▶ **Work item**:
Transcribe only part of the material below: the lines from the one containing "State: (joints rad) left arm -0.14" through the one containing "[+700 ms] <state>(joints", inclusive, exactly as written.

Segment Open

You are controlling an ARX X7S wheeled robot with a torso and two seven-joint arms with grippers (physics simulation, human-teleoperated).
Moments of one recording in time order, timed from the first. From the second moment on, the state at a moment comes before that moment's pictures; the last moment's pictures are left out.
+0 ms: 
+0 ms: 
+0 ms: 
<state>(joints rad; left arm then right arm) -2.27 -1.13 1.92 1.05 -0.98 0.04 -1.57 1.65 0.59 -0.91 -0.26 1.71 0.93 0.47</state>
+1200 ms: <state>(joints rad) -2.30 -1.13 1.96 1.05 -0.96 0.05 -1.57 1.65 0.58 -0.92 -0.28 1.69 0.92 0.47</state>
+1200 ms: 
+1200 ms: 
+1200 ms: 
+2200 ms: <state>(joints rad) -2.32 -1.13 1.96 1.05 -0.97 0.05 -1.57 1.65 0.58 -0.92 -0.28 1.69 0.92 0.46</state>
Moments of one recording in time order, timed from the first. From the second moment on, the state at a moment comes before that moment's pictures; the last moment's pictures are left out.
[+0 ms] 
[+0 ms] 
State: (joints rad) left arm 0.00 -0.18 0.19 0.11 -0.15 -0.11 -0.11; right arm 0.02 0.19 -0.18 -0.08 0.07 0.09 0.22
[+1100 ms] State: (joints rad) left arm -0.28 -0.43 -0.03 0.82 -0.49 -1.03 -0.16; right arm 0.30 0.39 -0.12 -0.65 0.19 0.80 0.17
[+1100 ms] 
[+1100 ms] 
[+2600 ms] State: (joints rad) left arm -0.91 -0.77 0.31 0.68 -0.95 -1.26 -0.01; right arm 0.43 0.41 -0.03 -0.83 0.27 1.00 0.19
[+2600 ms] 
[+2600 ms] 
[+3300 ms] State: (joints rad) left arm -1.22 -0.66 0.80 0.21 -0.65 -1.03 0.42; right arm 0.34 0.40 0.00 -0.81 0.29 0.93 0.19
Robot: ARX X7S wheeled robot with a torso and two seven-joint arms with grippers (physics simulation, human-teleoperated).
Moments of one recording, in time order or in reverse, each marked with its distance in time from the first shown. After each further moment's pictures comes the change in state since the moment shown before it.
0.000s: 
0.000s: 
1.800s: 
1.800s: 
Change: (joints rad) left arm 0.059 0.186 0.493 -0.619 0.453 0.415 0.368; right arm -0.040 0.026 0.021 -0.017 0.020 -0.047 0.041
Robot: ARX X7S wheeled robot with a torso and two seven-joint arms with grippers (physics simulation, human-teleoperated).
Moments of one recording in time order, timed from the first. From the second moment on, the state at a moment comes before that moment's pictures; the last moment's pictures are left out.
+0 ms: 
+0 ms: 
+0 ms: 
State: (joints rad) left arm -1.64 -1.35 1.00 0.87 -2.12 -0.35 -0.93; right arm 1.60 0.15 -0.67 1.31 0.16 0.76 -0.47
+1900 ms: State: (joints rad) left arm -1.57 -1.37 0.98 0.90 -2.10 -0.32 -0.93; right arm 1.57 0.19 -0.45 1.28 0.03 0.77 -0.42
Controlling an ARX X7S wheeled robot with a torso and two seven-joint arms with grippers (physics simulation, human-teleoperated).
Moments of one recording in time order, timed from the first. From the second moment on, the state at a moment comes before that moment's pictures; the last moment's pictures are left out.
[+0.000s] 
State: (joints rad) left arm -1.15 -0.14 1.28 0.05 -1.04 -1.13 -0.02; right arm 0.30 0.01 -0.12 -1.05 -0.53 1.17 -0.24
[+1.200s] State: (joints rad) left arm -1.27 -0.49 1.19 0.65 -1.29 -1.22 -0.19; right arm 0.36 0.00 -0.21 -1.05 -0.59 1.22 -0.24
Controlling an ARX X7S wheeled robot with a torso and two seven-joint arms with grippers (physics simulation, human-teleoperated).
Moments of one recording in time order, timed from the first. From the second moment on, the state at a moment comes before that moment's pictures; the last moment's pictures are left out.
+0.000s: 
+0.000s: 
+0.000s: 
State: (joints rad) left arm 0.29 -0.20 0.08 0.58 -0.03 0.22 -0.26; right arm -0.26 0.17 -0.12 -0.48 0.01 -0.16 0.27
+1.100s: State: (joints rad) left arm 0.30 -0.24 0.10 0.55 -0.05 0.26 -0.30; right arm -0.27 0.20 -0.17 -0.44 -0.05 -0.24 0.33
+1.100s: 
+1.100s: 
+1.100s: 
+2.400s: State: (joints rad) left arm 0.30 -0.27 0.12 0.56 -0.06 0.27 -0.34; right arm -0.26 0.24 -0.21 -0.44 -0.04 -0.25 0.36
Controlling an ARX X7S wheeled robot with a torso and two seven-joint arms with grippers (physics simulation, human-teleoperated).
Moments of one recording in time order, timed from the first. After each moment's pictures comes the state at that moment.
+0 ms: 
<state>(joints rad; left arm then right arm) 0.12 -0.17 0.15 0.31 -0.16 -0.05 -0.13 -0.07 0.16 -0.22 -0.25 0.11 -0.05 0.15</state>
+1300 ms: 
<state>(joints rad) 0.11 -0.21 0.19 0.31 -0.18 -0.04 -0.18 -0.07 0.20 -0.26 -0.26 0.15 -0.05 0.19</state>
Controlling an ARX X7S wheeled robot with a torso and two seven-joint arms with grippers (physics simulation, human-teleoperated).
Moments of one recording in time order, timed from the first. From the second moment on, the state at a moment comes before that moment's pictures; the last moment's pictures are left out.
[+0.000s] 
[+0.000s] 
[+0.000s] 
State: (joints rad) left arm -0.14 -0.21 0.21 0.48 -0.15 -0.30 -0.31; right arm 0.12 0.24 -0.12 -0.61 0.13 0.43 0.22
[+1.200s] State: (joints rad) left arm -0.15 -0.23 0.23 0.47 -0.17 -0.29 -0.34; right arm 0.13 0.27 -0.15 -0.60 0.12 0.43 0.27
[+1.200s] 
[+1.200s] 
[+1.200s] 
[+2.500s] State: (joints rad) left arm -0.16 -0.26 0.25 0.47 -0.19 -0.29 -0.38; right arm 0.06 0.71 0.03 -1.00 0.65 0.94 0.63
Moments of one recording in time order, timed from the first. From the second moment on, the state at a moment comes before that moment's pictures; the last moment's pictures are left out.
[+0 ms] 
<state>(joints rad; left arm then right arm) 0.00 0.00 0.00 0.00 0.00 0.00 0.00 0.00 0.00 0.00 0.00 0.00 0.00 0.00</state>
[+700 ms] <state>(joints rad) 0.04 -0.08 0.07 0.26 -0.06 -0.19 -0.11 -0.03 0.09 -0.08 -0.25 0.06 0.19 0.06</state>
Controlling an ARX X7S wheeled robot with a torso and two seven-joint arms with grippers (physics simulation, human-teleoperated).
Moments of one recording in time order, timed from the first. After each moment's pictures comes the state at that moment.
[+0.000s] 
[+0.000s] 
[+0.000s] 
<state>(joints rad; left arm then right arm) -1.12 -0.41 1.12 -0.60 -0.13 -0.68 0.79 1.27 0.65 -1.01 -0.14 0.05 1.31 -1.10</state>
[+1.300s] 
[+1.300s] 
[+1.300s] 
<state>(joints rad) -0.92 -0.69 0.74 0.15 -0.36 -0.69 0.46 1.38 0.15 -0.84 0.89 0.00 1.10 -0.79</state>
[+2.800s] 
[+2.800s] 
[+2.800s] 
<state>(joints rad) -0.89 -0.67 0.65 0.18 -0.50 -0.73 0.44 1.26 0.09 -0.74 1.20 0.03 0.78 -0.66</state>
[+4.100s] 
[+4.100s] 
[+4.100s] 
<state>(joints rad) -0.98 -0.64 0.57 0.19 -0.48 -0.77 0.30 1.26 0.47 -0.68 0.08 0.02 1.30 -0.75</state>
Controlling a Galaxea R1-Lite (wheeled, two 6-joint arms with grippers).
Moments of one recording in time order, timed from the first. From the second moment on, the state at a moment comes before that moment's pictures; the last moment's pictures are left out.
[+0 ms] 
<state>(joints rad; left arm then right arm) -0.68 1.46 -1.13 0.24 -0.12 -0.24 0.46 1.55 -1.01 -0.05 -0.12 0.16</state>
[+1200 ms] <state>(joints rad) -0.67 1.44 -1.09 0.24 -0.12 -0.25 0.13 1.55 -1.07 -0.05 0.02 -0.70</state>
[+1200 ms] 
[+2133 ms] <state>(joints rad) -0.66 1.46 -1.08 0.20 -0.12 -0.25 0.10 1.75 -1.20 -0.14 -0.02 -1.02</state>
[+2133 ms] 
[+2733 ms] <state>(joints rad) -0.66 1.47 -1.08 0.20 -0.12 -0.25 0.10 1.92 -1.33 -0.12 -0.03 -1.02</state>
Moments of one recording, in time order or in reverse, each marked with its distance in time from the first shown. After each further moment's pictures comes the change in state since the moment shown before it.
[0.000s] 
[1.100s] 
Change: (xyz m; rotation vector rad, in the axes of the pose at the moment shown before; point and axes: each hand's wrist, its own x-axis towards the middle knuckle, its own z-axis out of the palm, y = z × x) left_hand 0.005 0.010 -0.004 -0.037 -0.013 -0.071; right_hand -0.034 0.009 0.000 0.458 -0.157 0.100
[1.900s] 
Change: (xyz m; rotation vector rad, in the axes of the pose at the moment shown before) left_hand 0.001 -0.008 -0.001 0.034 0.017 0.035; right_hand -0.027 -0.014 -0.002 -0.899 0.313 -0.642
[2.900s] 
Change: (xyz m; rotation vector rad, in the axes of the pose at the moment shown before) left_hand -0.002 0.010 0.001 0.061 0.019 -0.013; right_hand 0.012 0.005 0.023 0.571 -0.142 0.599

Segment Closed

▶ **Answer box**:
State: (joints rad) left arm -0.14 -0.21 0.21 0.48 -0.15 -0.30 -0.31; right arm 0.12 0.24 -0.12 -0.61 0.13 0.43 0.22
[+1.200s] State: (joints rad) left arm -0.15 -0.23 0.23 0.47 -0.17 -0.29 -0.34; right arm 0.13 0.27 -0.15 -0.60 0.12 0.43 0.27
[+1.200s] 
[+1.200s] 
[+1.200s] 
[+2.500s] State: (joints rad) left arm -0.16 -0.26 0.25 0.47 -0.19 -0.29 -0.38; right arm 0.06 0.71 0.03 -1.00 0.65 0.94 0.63
Moments of one recording in time order, timed from the first. From the second moment on, the state at a moment comes before that moment's pictures; the last moment's pictures are left out.
[+0 ms] 
<state>(joints rad; left arm then right arm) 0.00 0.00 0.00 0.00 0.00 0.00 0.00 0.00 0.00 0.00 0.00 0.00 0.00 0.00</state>
[+700 ms] <state>(joints rad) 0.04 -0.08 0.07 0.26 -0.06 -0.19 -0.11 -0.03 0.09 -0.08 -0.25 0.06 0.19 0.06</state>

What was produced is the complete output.